Into the Wild: Deploying Brain and Physiological Sensing in Natural Environments to Enhance Wake and Sleep Cognitive Behavioral Studies

This thesis presents two experimental platforms for performing cognitive behavioral studies in natural settings: one for wake time and one for sleep. The equipment utilized today in behavioral and sleep labs is not very accessible, comfortable, portable, or simple to operate. The systems documented in this dissertation demanded the creation of novel wearables, sensors, signal processing, communications, and machine learning solutions that vastly outperformed current systems. The first platform introduced here is Entwine, a toolkit for behavioral researchers to create VR experiments. The first half of this toolkit includes Unity modules to help create a VR behavioral experiment. These modules are meant to lower the barrier of entry rather than replace Unity development, and they can be built on or modified by the user. I present a study that is able to identify the spatiotemporal dynamics between the autonomic nervous system (HR, EDA) and the central nervous system (Frontal and Parietal cortices) during a high cognitive demand task.

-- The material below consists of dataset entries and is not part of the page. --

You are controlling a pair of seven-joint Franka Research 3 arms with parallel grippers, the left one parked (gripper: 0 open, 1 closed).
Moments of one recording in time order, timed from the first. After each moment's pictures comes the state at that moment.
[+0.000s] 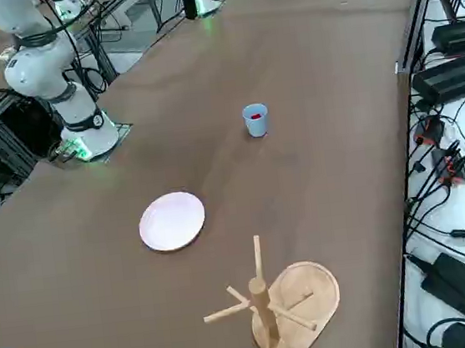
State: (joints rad) arm 0.14 0.04 -0.10 -1.48 0.01 1.44 0.30
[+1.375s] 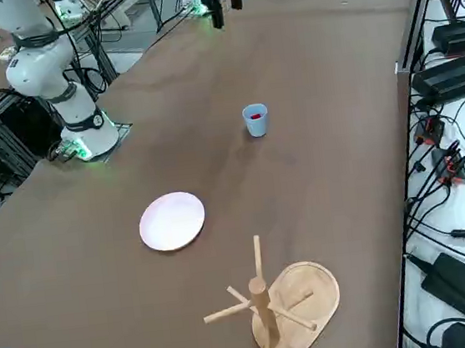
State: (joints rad) arm 0.23 0.13 -0.08 -1.56 0.02 1.64 0.34
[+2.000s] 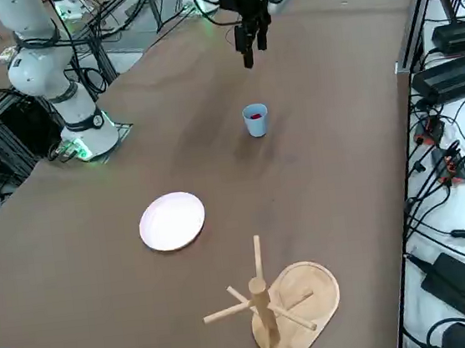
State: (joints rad) arm 0.29 0.22 -0.08 -1.75 0.01 1.92 0.36
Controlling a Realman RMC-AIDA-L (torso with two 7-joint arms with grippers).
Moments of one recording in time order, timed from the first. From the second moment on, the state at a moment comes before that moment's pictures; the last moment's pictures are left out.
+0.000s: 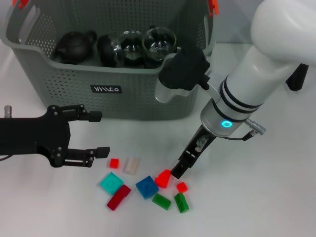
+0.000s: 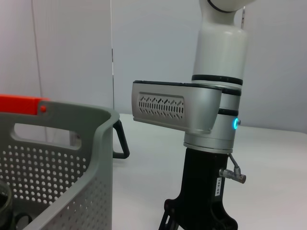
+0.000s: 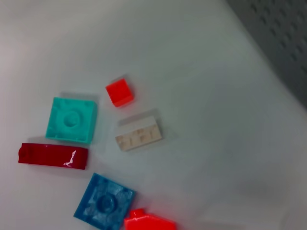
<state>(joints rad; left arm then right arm) -0.43 -2.06 0.58 0.89 2.09 1.85 -1.21 1.06 2.12 -1.77 -0.66 -2.33 -1.19 2.60</state>
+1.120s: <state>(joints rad) -0.43 -2.06 0.58 0.88 2.09 1.84 -1.21 1.07 2.12 -1.81 -0.66 -2.30 -1.18 2.59</state>
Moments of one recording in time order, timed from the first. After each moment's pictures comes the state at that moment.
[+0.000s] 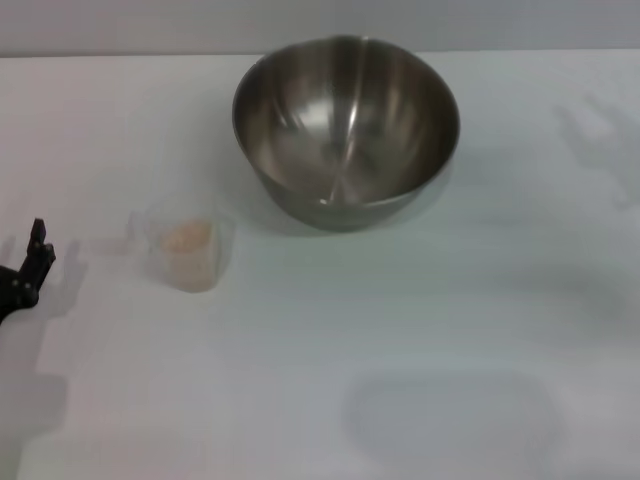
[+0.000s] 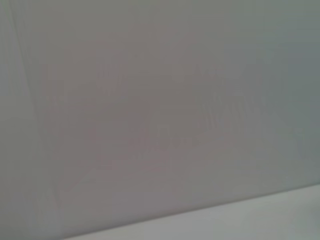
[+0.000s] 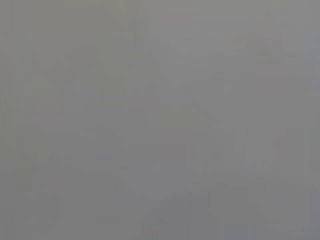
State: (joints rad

I also explored how such a system can help measure and test the field of vision to evaluate retinal and early afferent visual pathways. The second contribution of this dissertation is the Fascia Ecosystem, which reinvents sleep studies using three key technologies. First, the Fascia Sleep Mask uses fabric-based sensing to collect polysomnogram-like data in a soft sleep mask. Second, the Fascia Hub lets a researcher or scientist give the patient audio and visual feedback and stimulation. This helps with sleep and dream research by allowing for interventions to be made. Finally, the machine learning API provides real-time sleep staging, spindles, and slow-wave saliency maps in the Fascia Portal, where sleep researchers can view patient signals and store experiment data. The presented work streamlines cognitive study procedures by introducing two novel solutions that will be shared with the scientific community. I have shown through user studies that these prototypes are easy to use and have the ability to significantly enhance cognitive research, diagnosis, and understanding of sleep structure.